++++ Provided records

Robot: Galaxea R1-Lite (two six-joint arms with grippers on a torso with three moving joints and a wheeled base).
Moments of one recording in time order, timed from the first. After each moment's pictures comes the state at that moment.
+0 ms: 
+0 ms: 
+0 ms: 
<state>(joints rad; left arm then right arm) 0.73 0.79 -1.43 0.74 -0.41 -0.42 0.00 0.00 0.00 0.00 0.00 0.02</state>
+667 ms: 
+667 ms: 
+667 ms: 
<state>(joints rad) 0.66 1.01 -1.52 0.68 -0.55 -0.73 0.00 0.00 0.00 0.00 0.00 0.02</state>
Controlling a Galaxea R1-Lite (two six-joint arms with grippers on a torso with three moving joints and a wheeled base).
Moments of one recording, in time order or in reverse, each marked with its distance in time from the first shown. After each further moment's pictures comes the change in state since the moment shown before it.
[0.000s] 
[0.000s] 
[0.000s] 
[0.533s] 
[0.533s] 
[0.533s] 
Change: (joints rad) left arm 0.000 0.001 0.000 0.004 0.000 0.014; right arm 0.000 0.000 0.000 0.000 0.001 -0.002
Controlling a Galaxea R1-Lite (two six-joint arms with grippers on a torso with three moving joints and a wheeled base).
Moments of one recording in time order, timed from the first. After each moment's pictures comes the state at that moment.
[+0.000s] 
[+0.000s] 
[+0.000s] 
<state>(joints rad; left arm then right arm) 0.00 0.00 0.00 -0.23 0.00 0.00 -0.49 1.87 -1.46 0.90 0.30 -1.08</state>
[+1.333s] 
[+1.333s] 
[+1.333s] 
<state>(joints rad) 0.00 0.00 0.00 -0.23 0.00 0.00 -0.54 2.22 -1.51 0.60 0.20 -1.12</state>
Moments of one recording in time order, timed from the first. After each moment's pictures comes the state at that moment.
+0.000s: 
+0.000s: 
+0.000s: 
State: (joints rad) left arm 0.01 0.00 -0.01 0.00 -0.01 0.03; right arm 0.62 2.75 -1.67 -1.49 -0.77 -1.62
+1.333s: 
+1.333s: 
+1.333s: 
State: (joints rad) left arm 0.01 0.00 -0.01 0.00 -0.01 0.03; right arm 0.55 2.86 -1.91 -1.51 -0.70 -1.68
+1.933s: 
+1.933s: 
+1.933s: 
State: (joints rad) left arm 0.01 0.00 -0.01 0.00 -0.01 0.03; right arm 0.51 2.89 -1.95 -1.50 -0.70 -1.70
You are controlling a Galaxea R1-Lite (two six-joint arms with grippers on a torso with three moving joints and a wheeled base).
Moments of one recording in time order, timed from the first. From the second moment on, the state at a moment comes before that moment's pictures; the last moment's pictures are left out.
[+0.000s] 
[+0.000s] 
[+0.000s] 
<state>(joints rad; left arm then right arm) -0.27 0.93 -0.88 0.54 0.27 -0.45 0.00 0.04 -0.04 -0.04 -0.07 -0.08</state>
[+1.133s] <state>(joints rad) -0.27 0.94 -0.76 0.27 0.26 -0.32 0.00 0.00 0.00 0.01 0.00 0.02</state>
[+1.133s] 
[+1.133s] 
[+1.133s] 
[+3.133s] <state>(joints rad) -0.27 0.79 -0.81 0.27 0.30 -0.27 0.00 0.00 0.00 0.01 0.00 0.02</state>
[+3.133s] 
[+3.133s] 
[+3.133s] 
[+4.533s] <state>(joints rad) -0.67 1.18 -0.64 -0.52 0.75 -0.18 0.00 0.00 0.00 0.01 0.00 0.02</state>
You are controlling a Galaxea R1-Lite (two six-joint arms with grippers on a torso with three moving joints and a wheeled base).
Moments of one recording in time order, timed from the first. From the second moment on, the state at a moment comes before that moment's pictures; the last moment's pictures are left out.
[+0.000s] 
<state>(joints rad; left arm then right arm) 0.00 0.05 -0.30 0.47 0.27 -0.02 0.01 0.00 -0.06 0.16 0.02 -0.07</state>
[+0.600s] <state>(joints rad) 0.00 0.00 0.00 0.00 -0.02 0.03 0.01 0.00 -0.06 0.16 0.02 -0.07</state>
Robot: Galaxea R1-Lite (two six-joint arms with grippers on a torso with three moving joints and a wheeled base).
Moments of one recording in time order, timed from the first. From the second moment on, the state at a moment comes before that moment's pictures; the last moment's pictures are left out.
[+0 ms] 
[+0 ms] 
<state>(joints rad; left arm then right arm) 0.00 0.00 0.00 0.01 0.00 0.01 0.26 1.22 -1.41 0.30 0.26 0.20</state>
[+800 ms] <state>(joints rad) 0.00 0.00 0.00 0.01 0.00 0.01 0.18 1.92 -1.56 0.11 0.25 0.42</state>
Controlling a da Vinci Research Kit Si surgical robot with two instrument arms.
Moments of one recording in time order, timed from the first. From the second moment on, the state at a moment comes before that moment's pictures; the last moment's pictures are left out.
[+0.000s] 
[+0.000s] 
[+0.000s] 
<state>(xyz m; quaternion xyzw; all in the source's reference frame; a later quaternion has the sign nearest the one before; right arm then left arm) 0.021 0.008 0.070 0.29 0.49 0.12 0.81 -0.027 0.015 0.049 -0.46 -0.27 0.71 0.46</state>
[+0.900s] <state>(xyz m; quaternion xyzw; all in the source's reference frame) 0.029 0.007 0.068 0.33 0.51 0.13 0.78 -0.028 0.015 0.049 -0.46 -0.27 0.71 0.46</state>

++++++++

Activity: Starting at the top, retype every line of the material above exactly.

Task response:
Robot: Galaxea R1-Lite (two six-joint arms with grippers on a torso with three moving joints and a wheeled base).
Moments of one recording in time order, timed from the first. After each moment's pictures comes the state at that moment.
+0 ms: 
+0 ms: 
+0 ms: 
<state>(joints rad; left arm then right arm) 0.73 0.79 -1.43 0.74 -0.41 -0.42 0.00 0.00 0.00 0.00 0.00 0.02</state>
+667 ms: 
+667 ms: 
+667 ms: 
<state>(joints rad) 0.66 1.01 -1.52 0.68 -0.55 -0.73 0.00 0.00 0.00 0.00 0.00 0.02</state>
Controlling a Galaxea R1-Lite (two six-joint arms with grippers on a torso with three moving joints and a wheeled base).
Moments of one recording, in time order or in reverse, each marked with its distance in time from the first shown. After each further moment's pictures comes the change in state since the moment shown before it.
[0.000s] 
[0.000s] 
[0.000s] 
[0.533s] 
[0.533s] 
[0.533s] 
Change: (joints rad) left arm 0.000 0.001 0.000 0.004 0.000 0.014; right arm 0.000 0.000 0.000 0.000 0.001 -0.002
Controlling a Galaxea R1-Lite (two six-joint arms with grippers on a torso with three moving joints and a wheeled base).
Moments of one recording in time order, timed from the first. After each moment's pictures comes the state at that moment.
[+0.000s] 
[+0.000s] 
[+0.000s] 
<state>(joints rad; left arm then right arm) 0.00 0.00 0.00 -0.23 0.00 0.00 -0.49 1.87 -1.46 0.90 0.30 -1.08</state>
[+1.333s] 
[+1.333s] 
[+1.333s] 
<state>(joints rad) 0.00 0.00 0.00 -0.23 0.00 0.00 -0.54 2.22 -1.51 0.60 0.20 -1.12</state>
Moments of one recording in time order, timed from the first. After each moment's pictures comes the state at that moment.
+0.000s: 
+0.000s: 
+0.000s: 
State: (joints rad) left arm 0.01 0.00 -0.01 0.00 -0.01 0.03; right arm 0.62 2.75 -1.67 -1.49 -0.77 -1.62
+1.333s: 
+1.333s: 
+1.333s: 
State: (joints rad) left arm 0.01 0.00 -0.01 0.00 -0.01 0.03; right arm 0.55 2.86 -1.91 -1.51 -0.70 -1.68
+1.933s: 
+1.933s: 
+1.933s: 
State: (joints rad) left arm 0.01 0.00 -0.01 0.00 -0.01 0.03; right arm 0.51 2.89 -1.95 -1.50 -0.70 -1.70
You are controlling a Galaxea R1-Lite (two six-joint arms with grippers on a torso with three moving joints and a wheeled base).
Moments of one recording in time order, timed from the first. From the second moment on, the state at a moment comes before that moment's pictures; the last moment's pictures are left out.
[+0.000s] 
[+0.000s] 
[+0.000s] 
<state>(joints rad; left arm then right arm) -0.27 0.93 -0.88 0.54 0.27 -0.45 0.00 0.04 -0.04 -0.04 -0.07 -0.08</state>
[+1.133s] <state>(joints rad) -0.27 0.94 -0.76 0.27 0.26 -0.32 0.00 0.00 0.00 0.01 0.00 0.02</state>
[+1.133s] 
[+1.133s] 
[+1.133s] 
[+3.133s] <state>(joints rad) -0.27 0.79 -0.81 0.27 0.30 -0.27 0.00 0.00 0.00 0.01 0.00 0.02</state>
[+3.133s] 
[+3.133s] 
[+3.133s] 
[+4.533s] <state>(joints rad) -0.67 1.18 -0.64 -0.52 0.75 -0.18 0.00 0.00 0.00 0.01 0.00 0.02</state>
You are controlling a Galaxea R1-Lite (two six-joint arms with grippers on a torso with three moving joints and a wheeled base).
Moments of one recording in time order, timed from the first. From the second moment on, the state at a moment comes before that moment's pictures; the last moment's pictures are left out.
[+0.000s] 
<state>(joints rad; left arm then right arm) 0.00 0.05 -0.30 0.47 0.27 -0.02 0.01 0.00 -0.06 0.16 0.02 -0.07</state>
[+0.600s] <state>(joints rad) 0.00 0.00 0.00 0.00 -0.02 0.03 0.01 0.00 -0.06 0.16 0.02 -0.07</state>
Robot: Galaxea R1-Lite (two six-joint arms with grippers on a torso with three moving joints and a wheeled base).
Moments of one recording in time order, timed from the first. From the second moment on, the state at a moment comes before that moment's pictures; the last moment's pictures are left out.
[+0 ms] 
[+0 ms] 
<state>(joints rad; left arm then right arm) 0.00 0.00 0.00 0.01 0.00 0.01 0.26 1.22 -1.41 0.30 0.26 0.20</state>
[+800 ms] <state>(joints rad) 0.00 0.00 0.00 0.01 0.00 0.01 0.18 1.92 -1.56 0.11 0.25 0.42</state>
Controlling a da Vinci Research Kit Si surgical robot with two instrument arms.
Moments of one recording in time order, timed from the first. From the second moment on, the state at a moment comes before that moment's pictures; the last moment's pictures are left out.
[+0.000s] 
[+0.000s] 
[+0.000s] 
<state>(xyz m; quaternion xyzw; all in the source's reference frame; a later quaternion has the sign nearest the one before; right arm then left arm) 0.021 0.008 0.070 0.29 0.49 0.12 0.81 -0.027 0.015 0.049 -0.46 -0.27 0.71 0.46</state>
[+0.900s] <state>(xyz m; quaternion xyzw; all in the source's reference frame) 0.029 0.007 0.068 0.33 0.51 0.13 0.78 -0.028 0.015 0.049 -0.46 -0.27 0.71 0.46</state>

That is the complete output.